*AIM OF THE EXERCISE*
All of the entries need to be repeated exactly. Leave nothing out.
━━━━━━━━━━━━━━━━━━━━
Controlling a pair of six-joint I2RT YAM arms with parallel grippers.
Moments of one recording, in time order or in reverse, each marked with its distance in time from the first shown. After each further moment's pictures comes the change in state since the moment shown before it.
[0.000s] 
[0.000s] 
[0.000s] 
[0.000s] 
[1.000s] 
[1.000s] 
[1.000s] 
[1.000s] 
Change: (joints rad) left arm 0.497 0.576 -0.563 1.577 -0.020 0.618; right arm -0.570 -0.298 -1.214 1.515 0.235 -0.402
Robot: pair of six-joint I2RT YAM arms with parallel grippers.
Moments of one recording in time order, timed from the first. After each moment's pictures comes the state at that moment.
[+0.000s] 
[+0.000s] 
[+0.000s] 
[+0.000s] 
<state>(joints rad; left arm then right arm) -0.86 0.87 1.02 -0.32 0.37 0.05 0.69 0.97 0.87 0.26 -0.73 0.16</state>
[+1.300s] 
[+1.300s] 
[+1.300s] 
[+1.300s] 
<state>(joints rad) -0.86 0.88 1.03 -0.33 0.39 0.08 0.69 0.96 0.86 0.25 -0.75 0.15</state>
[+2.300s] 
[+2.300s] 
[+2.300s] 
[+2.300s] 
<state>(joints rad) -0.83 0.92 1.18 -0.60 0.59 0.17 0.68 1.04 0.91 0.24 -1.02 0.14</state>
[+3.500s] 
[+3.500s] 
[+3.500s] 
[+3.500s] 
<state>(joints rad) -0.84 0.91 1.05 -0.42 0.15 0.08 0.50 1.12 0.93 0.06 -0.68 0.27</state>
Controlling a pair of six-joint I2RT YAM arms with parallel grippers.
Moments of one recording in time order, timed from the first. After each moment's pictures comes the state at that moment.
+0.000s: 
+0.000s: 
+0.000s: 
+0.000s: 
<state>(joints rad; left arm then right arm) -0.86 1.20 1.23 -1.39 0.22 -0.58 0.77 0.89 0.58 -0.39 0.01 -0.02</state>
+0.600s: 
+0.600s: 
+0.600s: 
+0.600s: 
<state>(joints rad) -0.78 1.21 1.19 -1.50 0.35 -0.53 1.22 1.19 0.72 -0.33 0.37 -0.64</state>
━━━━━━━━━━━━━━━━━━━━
*EXERCISE OUTPUT*
Controlling a pair of six-joint I2RT YAM arms with parallel grippers.
Moments of one recording, in time order or in reverse, each marked with its distance in time from the first shown. After each further moment's pictures comes the change in state since the moment shown before it.
[0.000s] 
[0.000s] 
[0.000s] 
[0.000s] 
[1.000s] 
[1.000s] 
[1.000s] 
[1.000s] 
Change: (joints rad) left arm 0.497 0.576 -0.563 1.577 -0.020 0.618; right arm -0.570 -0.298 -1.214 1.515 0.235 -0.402
Robot: pair of six-joint I2RT YAM arms with parallel grippers.
Moments of one recording in time order, timed from the first. After each moment's pictures comes the state at that moment.
[+0.000s] 
[+0.000s] 
[+0.000s] 
[+0.000s] 
<state>(joints rad; left arm then right arm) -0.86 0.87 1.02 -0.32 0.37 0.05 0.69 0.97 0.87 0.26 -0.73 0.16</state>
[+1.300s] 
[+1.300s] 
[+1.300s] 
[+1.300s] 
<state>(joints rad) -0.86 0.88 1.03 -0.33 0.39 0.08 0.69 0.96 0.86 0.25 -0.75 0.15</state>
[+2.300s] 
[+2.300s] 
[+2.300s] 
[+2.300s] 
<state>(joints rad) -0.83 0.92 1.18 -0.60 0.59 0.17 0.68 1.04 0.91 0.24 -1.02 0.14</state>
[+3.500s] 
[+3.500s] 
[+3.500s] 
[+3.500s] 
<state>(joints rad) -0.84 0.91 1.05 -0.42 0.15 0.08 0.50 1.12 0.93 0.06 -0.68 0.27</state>
Controlling a pair of six-joint I2RT YAM arms with parallel grippers.
Moments of one recording in time order, timed from the first. After each moment's pictures comes the state at that moment.
+0.000s: 
+0.000s: 
+0.000s: 
+0.000s: 
<state>(joints rad; left arm then right arm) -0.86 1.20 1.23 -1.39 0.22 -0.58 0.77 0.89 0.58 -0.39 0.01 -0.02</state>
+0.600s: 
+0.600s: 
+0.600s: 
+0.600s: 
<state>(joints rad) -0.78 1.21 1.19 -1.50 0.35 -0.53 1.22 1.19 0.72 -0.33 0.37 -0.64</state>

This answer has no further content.